César

Personal information
- Full name: César Jiménez Jiménez
- Date of birth: 28 November 1977 (age 48)
- Place of birth: Ávila, Spain
- Height: 1.84 m (6 ft 0 in)
- Position: Centre-back

Youth career
- 1993–1996: Real Madrid

Senior career*
- Years: Team / Apps / (Gls)
- 1996–1997: Real Madrid C / 12 / (1)
- 1997–1998: Real Madrid B / 0 / (0)
- 1998–2002: Zaragoza B / 109 / (5)
- 2001–2007: Zaragoza / 14 / (1)
- 2002–2004: → Almería (loan) / 59 / (4)
- Total:  / 194 / (11)

International career
- 1993: Spain U16 / 3 / (0)

= César Jiménez (footballer) =

Spanish footballer

César Jiménez Jiménez (born 28 November 1977), known simply as César, is a Spanish retired footballer who played as a central defender.

He played almost exclusively with Real Zaragoza, in a career marred by injuries.

==Club career==
Born in Ávila, Castile and León, César was brought up through the Real Madrid youth academy, and played his first senior season with the C team in the Segunda División B. In October 1998 he signed for Real Zaragoza, but represented mainly the reserves during his spell at La Romareda.

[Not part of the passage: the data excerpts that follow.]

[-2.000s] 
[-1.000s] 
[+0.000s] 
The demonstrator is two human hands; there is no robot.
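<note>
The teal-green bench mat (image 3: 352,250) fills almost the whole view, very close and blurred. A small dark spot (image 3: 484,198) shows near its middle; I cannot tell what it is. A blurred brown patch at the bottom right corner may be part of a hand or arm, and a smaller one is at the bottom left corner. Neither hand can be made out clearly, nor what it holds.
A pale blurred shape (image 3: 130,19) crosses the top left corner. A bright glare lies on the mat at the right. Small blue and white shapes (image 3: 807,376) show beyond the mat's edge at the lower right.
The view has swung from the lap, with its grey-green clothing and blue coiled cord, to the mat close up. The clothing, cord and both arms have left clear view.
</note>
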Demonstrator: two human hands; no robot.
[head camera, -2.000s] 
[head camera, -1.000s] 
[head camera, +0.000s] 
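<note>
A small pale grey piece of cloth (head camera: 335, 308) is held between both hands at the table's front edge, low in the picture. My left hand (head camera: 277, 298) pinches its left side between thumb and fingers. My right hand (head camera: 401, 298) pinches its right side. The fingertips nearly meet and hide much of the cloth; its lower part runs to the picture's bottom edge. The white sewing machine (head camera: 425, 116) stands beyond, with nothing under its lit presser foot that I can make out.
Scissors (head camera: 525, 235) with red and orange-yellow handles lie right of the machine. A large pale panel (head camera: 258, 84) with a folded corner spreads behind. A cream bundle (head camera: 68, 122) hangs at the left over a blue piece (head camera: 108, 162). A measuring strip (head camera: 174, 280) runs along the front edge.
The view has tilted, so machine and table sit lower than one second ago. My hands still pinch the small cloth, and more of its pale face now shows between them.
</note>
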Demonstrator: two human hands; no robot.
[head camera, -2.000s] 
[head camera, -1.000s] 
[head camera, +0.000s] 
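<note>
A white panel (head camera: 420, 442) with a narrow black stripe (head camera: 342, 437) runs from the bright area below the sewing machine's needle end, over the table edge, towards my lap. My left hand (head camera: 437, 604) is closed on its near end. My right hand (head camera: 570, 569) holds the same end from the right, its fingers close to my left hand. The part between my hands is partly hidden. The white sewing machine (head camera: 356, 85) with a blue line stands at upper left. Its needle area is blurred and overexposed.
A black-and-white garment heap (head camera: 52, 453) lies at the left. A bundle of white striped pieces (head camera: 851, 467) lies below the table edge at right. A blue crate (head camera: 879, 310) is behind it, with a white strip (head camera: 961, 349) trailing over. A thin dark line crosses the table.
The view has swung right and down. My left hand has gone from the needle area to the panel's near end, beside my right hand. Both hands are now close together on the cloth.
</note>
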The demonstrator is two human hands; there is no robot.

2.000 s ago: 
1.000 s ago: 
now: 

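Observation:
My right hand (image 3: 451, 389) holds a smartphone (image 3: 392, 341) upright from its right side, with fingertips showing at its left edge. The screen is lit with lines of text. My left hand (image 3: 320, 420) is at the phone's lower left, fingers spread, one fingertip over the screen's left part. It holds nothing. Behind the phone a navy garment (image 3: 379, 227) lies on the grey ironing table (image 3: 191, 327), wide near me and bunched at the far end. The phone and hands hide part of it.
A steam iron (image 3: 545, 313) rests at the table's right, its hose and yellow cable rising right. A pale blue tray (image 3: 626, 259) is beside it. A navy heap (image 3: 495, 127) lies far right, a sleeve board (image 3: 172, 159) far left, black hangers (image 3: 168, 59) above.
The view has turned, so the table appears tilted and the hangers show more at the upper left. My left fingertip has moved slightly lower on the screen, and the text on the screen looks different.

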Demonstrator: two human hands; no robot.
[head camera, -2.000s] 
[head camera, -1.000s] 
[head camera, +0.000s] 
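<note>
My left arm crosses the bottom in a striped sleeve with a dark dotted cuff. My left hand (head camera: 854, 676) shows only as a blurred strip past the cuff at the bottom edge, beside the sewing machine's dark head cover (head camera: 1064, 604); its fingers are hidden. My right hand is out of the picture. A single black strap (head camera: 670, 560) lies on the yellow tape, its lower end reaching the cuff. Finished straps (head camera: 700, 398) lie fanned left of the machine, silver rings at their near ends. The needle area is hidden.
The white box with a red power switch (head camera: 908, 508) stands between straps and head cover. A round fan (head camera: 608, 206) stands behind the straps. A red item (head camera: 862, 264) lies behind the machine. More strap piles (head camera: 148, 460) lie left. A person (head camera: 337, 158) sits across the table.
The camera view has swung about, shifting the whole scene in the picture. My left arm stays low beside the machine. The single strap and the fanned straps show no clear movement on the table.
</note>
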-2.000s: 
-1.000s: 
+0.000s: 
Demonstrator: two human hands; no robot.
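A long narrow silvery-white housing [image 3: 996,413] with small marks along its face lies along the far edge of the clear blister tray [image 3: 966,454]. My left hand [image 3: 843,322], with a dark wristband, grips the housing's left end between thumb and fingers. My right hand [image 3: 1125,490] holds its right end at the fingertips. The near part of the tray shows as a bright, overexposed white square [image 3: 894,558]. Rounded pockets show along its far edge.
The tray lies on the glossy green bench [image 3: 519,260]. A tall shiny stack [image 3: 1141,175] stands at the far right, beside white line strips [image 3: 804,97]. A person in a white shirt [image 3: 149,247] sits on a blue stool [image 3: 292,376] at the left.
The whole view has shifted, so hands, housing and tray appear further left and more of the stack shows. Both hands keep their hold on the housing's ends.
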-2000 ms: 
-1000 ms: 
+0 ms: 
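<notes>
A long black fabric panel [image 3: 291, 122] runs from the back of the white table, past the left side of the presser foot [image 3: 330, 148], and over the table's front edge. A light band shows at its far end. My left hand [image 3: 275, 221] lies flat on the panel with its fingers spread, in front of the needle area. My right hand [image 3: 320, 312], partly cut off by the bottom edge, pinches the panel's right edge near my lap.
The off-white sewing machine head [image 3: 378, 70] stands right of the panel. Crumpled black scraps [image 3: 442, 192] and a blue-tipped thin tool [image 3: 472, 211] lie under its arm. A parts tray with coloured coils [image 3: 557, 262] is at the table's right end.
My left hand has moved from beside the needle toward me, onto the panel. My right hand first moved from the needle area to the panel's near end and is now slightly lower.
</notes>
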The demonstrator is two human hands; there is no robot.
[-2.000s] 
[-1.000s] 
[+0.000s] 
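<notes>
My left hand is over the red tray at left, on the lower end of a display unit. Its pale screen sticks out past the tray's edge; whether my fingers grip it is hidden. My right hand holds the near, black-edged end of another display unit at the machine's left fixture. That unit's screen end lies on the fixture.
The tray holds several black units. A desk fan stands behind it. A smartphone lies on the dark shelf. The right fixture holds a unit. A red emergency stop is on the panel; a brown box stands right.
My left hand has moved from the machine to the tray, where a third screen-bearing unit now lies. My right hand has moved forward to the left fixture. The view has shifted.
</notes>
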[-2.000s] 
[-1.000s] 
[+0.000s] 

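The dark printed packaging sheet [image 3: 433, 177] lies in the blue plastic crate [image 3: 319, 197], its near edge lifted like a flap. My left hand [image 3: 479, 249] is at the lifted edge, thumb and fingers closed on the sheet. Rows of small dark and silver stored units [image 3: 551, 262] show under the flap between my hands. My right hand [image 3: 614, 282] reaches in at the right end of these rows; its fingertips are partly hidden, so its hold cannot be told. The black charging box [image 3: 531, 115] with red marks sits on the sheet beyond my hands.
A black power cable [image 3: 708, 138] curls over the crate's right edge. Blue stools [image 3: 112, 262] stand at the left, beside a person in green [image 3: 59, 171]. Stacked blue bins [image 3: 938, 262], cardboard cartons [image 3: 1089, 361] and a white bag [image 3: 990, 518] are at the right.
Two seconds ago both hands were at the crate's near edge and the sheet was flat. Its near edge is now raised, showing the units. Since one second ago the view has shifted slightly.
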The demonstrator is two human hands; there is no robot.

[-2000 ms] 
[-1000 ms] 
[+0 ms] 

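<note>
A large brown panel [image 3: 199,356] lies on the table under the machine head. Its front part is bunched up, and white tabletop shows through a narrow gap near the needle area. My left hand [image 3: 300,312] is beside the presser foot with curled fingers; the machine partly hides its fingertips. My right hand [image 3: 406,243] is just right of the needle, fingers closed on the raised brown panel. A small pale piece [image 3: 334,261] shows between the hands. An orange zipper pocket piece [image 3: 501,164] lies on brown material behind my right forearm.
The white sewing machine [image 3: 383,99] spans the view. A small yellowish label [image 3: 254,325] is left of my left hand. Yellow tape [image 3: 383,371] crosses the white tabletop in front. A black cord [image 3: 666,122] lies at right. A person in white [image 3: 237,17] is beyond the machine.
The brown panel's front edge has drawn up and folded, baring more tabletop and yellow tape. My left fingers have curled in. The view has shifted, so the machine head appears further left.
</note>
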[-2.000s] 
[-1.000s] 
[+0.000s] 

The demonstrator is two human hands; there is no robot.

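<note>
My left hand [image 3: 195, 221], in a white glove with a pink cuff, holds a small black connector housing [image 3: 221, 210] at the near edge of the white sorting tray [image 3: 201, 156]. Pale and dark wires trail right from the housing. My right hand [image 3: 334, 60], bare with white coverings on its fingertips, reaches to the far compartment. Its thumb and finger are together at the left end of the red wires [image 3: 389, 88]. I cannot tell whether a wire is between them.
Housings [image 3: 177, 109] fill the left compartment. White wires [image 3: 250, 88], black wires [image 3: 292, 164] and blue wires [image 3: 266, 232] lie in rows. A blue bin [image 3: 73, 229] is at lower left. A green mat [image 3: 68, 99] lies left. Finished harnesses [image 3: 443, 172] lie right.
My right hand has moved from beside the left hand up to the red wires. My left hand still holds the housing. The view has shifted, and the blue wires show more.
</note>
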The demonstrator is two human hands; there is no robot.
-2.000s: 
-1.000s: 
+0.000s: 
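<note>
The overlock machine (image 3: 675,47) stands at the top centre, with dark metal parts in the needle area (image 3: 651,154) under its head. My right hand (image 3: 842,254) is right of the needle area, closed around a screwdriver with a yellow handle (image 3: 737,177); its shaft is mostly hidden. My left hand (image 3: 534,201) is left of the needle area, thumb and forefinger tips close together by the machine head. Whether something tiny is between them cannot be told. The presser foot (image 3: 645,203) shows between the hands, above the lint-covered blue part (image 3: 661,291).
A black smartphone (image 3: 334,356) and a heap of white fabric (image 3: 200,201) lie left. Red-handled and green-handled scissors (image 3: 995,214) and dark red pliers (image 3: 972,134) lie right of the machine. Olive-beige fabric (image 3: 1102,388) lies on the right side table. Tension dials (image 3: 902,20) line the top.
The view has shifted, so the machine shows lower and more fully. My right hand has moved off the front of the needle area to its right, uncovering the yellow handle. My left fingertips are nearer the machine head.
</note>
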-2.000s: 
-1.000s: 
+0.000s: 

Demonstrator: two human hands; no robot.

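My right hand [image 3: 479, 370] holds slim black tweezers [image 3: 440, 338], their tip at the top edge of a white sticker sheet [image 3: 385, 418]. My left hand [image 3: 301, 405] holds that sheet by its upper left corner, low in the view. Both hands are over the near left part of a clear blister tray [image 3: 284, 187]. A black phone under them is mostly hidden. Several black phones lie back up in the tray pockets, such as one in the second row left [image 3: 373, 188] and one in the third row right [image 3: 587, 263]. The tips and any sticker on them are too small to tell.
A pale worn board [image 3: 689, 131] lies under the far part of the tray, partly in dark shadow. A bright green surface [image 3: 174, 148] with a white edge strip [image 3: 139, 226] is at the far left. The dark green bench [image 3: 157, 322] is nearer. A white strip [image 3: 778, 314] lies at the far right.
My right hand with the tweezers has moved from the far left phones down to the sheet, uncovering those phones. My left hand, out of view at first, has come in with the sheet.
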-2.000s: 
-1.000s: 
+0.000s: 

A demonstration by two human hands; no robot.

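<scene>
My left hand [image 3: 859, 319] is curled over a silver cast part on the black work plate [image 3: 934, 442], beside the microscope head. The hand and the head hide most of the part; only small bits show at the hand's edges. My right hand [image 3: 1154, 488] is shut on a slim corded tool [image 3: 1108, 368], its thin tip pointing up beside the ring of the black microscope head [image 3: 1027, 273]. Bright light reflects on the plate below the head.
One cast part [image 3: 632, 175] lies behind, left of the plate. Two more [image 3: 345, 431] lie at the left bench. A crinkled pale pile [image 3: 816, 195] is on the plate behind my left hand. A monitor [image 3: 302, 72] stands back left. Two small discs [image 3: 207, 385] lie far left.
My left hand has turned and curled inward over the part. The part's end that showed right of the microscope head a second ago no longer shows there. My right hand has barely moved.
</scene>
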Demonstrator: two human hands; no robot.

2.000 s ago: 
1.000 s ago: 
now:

In 2000–01's 18th round, César made his La Liga debut in a 4–2 home win over CA Osasuna, and scored in the game. After the Aragonese's relegation the following campaign, he served a two-year loan at Segunda División club UD Almería.

César's Zaragoza career was blighted by injuries, as he only totalled 17 competitive appearances in five seasons. In a January 2005 match against Real Madrid, a tough challenge by Luís Figo would all but mean his untimely retirement, completed in March 2007.